◆ WHAT TO PRODUCE ◆
Having read the listing below, repeat it exactly.

◆ PROVIDED RECORDS ◆

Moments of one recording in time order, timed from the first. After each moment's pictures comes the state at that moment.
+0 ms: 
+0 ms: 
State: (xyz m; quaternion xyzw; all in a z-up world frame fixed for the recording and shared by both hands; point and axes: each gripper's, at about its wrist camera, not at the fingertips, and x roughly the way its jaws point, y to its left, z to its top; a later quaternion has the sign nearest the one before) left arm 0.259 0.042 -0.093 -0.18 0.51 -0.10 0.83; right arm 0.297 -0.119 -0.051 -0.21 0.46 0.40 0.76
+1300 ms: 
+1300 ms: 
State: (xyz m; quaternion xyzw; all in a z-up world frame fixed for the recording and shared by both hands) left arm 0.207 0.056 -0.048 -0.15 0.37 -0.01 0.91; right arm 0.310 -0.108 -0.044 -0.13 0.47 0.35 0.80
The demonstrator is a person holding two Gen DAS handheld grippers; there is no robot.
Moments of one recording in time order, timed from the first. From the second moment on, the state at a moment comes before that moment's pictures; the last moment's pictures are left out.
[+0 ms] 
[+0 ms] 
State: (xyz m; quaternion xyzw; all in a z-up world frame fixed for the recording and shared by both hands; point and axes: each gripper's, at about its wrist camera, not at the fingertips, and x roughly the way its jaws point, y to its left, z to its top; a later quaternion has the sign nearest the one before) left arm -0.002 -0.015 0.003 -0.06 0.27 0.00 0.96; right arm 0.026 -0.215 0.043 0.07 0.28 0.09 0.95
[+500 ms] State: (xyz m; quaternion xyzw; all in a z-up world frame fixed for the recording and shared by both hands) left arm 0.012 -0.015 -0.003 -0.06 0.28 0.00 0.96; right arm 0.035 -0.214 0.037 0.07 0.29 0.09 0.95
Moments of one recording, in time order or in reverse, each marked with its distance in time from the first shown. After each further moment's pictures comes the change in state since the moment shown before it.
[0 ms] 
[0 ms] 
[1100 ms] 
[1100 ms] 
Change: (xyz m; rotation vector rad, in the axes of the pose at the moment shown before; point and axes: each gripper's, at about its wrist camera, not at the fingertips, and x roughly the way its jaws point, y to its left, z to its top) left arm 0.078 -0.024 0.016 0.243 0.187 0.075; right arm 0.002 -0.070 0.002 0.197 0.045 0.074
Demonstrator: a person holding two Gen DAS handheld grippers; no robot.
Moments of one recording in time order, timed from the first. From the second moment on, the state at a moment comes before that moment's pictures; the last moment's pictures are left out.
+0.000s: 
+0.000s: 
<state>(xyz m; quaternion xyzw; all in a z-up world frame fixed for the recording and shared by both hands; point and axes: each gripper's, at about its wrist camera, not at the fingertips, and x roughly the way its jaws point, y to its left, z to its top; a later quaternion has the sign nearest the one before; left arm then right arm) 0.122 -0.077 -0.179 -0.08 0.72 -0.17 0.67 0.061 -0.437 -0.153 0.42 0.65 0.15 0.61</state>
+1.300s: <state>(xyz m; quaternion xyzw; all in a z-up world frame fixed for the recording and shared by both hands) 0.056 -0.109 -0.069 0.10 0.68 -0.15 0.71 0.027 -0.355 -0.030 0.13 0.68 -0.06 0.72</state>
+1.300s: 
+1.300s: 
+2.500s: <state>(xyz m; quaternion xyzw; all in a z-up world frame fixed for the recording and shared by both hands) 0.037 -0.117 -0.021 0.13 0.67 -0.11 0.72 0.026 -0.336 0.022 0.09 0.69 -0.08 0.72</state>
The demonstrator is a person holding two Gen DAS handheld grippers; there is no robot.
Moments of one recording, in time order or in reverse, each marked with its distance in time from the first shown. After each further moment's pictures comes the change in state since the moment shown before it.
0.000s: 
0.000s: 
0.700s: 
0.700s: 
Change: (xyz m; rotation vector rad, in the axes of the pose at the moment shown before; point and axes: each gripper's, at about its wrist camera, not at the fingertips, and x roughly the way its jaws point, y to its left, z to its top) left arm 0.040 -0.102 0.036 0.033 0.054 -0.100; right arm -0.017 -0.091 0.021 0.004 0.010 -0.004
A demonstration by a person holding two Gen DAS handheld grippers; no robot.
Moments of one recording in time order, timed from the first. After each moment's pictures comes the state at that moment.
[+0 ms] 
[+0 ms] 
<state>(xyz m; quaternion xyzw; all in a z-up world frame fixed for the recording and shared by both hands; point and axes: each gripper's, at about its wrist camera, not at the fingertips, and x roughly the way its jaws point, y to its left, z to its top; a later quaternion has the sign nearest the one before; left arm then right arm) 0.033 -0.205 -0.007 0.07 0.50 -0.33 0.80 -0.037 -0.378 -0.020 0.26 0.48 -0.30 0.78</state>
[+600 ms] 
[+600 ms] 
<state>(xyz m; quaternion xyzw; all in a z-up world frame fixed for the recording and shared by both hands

◆ RESPONSE FOR THIS EXERCISE ◆
Moments of one recording in time order, timed from the first. After each moment's pictures comes the state at that moment.
+0 ms: 
+0 ms: 
State: (xyz m; quaternion xyzw; all in a z-up world frame fixed for the recording and shared by both hands; point and axes: each gripper's, at about its wrist camera, not at the fingertips, and x roughly the way its jaws point, y to its left, z to its top; a later quaternion has the sign nearest the one before) left arm 0.259 0.042 -0.093 -0.18 0.51 -0.10 0.83; right arm 0.297 -0.119 -0.051 -0.21 0.46 0.40 0.76
+1300 ms: 
+1300 ms: 
State: (xyz m; quaternion xyzw; all in a z-up world frame fixed for the recording and shared by both hands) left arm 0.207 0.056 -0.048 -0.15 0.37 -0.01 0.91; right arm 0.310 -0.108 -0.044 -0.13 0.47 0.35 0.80
The demonstrator is a person holding two Gen DAS handheld grippers; there is no robot.
Moments of one recording in time order, timed from the first. From the second moment on, the state at a moment comes before that moment's pictures; the last moment's pictures are left out.
[+0 ms] 
[+0 ms] 
State: (xyz m; quaternion xyzw; all in a z-up world frame fixed for the recording and shared by both hands; point and axes: each gripper's, at about its wrist camera, not at the fingertips, and x roughly the way its jaws point, y to its left, z to its top; a later quaternion has the sign nearest the one before) left arm -0.002 -0.015 0.003 -0.06 0.27 0.00 0.96; right arm 0.026 -0.215 0.043 0.07 0.28 0.09 0.95
[+500 ms] State: (xyz m; quaternion xyzw; all in a z-up world frame fixed for the recording and shared by both hands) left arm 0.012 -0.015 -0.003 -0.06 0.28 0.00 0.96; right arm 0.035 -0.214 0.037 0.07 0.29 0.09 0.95
Moments of one recording, in time order or in reverse, each marked with its distance in time from the first shown. After each further moment's pictures comes the change in state since the moment shown before it.
[0 ms] 
[0 ms] 
[1100 ms] 
[1100 ms] 
Change: (xyz m; rotation vector rad, in the axes of the pose at the moment shown before; point and axes: each gripper's, at about its wrist camera, not at the fingertips, and x roughly the way its jaws point, y to its left, z to its top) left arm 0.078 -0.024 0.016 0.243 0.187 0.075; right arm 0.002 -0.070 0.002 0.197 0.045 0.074
Demonstrator: a person holding two Gen DAS handheld grippers; no robot.
Moments of one recording in time order, timed from the first. From the second moment on, the state at a moment comes before that moment's pictures; the last moment's pictures are left out.
+0.000s: 
+0.000s: 
<state>(xyz m; quaternion xyzw; all in a z-up world frame fixed for the recording and shared by both hands; point and axes: each gripper's, at about its wrist camera, not at the fingertips, and x roughly the way its jaws point, y to its left, z to its top; a later quaternion has the sign nearest the one before; left arm then right arm) 0.122 -0.077 -0.179 -0.08 0.72 -0.17 0.67 0.061 -0.437 -0.153 0.42 0.65 0.15 0.61</state>
+1.300s: <state>(xyz m; quaternion xyzw; all in a z-up world frame fixed for the recording and shared by both hands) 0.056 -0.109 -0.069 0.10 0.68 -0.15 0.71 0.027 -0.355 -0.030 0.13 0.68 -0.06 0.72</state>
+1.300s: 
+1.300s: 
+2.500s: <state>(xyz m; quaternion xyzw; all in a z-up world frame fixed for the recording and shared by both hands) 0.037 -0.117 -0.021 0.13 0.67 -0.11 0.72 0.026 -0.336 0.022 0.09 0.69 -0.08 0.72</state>
The demonstrator is a person holding two Gen DAS handheld grippers; there is no robot.
Moments of one recording, in time order or in reverse, each marked with its distance in time from the first shown. After each further moment's pictures comes the change in state since the moment shown before it.
0.000s: 
0.000s: 
0.700s: 
0.700s: 
Change: (xyz m; rotation vector rad, in the axes of the pose at the moment shown before; point and axes: each gripper's, at about its wrist camera, not at the fingertips, and x roughly the way its jaws point, y to its left, z to its top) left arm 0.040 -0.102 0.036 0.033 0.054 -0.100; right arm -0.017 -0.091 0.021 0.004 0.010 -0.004
A demonstration by a person holding two Gen DAS handheld grippers; no robot.
Moments of one recording in time order, timed from the first. After each moment's pictures comes the state at that moment.
[+0 ms] 
[+0 ms] 
<state>(xyz m; quaternion xyzw; all in a z-up world frame fixed for the recording and shared by both hands; point and axes: each gripper's, at about its wrist camera, not at the fingertips, and x roughly the way its jaws point, y to its left, z to its top; a later quaternion has the sign nearest the one before; left arm then right arm) 0.033 -0.205 -0.007 0.07 0.50 -0.33 0.80 -0.037 -0.378 -0.020 0.26 0.48 -0.30 0.78</state>
[+600 ms] 
[+600 ms] 
<state>(xyz m; quaternion xyzw; all in a z-up world frame fixed for the recording and shared by both hands

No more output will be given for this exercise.